Task data: Begin

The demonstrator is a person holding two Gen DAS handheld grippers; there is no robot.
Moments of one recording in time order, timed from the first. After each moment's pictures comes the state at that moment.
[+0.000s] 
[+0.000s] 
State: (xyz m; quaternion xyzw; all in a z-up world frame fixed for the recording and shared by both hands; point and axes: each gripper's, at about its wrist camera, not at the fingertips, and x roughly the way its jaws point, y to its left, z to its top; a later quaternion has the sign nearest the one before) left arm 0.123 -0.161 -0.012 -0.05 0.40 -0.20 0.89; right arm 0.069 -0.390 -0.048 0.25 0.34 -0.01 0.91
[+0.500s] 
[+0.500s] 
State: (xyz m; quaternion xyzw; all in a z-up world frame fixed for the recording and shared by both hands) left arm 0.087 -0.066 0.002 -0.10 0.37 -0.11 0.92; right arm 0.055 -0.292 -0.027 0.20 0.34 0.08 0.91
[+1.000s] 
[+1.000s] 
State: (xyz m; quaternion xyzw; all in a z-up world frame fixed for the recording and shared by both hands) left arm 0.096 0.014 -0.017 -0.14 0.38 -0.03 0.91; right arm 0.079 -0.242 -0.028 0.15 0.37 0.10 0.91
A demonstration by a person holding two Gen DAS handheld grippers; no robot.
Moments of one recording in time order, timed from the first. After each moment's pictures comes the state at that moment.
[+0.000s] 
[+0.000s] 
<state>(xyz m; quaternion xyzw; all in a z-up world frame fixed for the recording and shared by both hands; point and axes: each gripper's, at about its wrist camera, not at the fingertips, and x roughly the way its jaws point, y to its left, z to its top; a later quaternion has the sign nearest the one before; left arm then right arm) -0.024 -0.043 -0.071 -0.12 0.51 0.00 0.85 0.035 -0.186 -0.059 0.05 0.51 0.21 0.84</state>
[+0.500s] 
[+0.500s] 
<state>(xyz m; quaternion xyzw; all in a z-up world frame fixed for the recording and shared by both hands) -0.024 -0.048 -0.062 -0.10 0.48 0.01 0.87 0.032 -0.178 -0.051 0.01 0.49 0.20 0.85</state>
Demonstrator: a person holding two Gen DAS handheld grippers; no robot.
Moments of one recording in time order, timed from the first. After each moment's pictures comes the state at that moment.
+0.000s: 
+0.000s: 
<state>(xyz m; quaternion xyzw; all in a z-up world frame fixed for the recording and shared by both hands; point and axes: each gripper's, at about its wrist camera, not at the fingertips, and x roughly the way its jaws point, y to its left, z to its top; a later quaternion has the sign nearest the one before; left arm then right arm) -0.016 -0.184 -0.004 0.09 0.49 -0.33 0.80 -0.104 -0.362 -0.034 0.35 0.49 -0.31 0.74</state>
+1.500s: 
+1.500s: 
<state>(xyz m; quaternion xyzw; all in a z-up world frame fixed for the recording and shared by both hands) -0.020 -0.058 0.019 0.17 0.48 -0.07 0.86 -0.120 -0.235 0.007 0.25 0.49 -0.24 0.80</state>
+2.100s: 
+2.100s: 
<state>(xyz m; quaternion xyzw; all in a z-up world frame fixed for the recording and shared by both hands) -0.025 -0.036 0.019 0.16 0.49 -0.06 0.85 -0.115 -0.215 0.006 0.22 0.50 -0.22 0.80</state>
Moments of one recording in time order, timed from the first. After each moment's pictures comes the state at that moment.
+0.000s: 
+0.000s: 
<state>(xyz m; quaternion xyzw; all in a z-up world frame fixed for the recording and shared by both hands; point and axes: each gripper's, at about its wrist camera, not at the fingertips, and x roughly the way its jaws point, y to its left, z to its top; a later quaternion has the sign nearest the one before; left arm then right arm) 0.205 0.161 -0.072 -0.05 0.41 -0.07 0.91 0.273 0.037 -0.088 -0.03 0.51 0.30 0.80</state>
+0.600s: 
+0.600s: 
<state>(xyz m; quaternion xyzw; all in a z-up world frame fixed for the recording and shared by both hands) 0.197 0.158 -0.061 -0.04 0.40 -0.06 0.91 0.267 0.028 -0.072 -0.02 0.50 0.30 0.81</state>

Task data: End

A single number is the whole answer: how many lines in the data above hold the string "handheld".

3